** DATA EXTRACT **
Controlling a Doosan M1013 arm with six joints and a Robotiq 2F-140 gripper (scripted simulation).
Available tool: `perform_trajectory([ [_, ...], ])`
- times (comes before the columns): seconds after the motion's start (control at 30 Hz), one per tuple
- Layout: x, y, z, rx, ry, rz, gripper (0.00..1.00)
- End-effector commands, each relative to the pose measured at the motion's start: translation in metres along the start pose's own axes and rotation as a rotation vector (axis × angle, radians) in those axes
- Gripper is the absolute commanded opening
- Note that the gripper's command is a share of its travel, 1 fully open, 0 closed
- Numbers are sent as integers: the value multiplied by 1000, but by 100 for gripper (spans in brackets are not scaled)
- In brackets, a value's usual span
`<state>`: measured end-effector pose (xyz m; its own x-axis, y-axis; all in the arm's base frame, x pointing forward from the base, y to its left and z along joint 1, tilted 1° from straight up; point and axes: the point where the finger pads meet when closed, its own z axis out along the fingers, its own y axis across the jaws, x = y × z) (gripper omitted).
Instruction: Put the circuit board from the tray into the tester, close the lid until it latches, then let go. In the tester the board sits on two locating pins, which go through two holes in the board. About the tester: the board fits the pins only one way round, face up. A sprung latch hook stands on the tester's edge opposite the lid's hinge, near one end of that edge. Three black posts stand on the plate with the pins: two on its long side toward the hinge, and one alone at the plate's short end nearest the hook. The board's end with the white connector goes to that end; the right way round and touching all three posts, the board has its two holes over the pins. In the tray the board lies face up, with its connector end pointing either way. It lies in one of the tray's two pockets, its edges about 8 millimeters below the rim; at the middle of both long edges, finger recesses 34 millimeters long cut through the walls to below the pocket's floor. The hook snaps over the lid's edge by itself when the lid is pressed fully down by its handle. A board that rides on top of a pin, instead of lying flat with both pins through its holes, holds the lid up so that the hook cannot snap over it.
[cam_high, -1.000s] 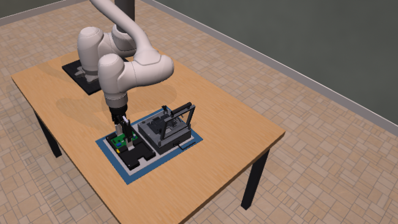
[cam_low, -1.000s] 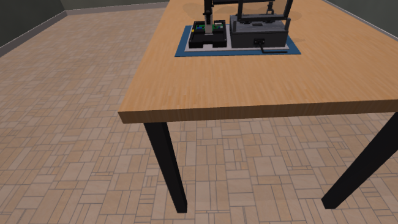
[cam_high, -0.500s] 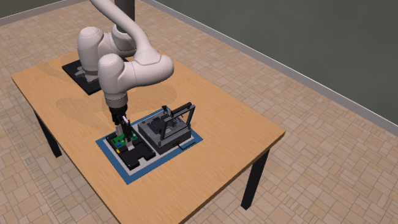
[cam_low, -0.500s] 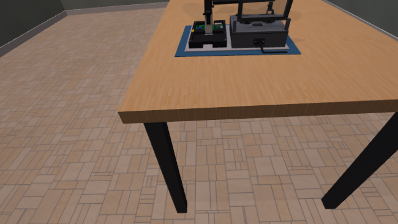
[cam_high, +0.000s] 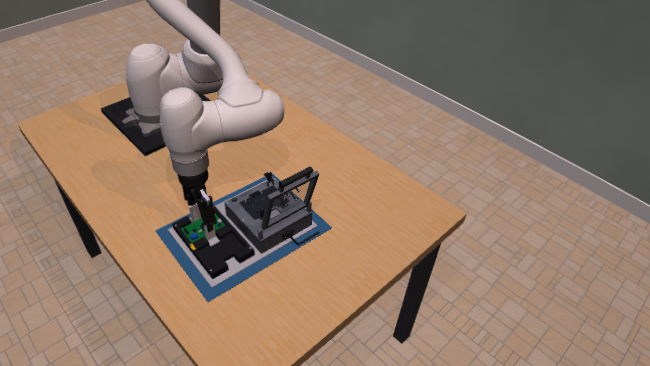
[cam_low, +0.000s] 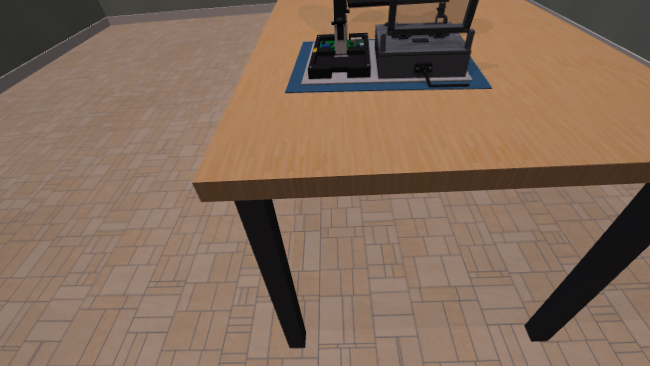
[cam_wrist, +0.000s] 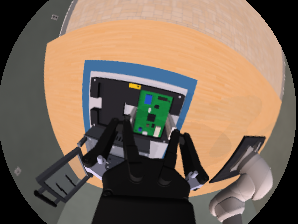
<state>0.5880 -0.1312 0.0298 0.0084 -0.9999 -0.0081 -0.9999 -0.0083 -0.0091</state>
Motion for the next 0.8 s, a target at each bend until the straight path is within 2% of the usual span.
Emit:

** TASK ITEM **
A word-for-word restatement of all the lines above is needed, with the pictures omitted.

** TASK RESULT **
Controlling a Doosan M1013 arm with six joints and a Robotiq 2F-140 gripper (scripted simulation).
Available tool: `perform_trajectory([ [_, ...], ])`
- times (comes before the columns): seconds after the motion's start (control at 30 Hz), one per tuple
- Layout: x, y, z, rx, ry, rz, gripper (0.00..1.00)
- End-effector commands, each relative to the pose measured at the motion's start: translation in metres along the start pose's own axes and rotation as a rotation vector (axis × angle, radians) in those axes
- Gripper is the absolute commanded opening
- Note that the gripper's command is a share of its travel, 1 fully open, 0 closed
- Numbers are sent as integers: the value multiplied by 1000, but by 100 for gripper (spans in brackets are not scaled)
- In brackets, a value's usual span
`<state>`: measured end-effector pose (xyz m; its own x-axis, y-axis; all in the arm's base frame, x pointing forward from the base, y to its left and z along joint 1, tilted 1° from straight up; point and axes: the point where the finger pads meet when closed, its own z axis out along the fingers, its own y axis across the jaws, x = y × z) (gripper omitted).
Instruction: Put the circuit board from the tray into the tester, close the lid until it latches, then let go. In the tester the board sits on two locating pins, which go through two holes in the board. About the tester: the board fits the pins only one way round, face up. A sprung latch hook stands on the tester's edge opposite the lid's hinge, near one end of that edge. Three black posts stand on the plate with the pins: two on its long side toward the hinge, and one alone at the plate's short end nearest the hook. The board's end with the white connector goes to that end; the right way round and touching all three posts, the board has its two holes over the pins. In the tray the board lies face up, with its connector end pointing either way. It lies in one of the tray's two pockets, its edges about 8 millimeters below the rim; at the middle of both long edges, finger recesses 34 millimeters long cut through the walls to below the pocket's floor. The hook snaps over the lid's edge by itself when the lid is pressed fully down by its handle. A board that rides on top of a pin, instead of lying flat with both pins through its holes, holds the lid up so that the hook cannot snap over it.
[cam_high, -1.000s] 
[cam_low, -1.000s] 
[cam_high, -0.500s] 
[cam_low, -0.500s] 
[cam_high, +0.000s] 
[cam_low, +0.000s] 
[cam_wrist, +0.000s] 
<state>0.5880 -0.1312 0.0298 0.0084 -0.9999 -0.0081 -0.9999 -0.0083 -0.0091</state>
Motion for the next 0.8 s, a target at each bend until the straight path is within 2% of the usual span.
Emit:

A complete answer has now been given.